Usually, while you are reindexing your data, the new index is not being used for search. It makes sense to disable some of the high availablity and real time search features temporarily in order to speed up reindexing.
The new index does not need replicas during reindexing. All of your data is safely stored in the old index. If you have any replicas then indexing needs to happen both on the primary shard and the replicas, which consumes more resources within your cluster.
Instead, if you set the number_of_replicas
to zero, then indexing only
happens on the primary shard. Once you have finished reindexing, you can
set number_of_replicas
back to the number you need, and the primary
shard will just be copied over to the appropriate node.
By default, Elasticsearch refreshes its `view'' on search once every
second. While this is a lightweight operation, it still has a cost.
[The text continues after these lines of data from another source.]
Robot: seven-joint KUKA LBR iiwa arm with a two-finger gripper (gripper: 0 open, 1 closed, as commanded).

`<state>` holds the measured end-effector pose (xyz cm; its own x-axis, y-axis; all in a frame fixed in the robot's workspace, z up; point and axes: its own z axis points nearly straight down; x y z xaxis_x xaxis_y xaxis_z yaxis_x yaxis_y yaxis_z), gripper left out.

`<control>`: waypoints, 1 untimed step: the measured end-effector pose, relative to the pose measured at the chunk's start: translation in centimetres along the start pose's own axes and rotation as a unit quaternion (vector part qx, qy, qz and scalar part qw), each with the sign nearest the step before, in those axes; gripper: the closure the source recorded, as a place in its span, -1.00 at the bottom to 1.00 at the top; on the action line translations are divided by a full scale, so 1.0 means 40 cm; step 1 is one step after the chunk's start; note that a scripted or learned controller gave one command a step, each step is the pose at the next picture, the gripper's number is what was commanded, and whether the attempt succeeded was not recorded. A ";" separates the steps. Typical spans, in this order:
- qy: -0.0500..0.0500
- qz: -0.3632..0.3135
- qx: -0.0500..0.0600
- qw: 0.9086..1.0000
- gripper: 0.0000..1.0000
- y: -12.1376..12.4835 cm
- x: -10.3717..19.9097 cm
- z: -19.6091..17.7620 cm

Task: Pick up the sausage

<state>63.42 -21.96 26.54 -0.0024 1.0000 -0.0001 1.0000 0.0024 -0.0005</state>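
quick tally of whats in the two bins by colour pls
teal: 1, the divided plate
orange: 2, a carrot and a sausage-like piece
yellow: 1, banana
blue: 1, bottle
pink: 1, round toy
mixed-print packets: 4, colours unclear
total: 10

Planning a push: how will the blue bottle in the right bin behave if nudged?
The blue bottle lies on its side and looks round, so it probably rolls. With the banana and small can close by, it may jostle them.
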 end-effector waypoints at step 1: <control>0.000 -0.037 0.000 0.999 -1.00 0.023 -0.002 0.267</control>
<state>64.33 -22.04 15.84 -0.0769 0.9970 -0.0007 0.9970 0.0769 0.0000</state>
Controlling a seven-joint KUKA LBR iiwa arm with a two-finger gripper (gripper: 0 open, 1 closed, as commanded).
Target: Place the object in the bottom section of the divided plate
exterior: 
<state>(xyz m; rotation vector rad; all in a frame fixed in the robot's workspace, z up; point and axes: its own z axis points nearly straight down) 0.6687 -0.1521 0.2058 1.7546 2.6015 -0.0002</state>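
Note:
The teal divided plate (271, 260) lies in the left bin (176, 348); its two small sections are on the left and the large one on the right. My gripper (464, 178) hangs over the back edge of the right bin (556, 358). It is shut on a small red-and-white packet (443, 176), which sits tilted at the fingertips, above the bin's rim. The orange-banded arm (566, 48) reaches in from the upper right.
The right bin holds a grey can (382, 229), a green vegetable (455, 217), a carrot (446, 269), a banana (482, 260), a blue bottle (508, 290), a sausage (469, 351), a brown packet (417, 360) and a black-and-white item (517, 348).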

We are not using the new index for search yet, so it makes sense
to disable refresh by setting the `refresh_interval
to -1
during
reindexing.
All index and delete operations are written to a transaction log and added to an in-memory buffer. When the transaction log is full, Elasticsearch performs a flush:
-
the buffer is converted to an inverted index and written to disk
-
a new Lucene commit point is written to disk
-
the transaction log is truncated
-
and the disk is fsync’ed
This is a heavier operation than a refresh. We can achieve faster throughput by flushing less frequently. By default, a flush happens every 5,000 operations, but this can be increased to 20,000.
Note
|
We will explain more about the refresh and flush processes in [lucene]. |
When you create your new index, include the above optimizations as follows:
PUT /new_index
{
"settings": {
"number_of_replicas": 0,
"refresh_interval": -1,
"translog.flush_threshold_ops": 20000
},
"mappings": { ... }
}
Once you have finished reindexing, you can update the index settings to be suitable for highly available real time search:
PUT /new_index/_settings
{
"number_of_replicas": 1,
"refresh_interval": "1s",
"translog.flush_threshold_ops": 5000
}
It will take a little time to allocate the replica shards but, as soon as that is complete, your index is ready to use.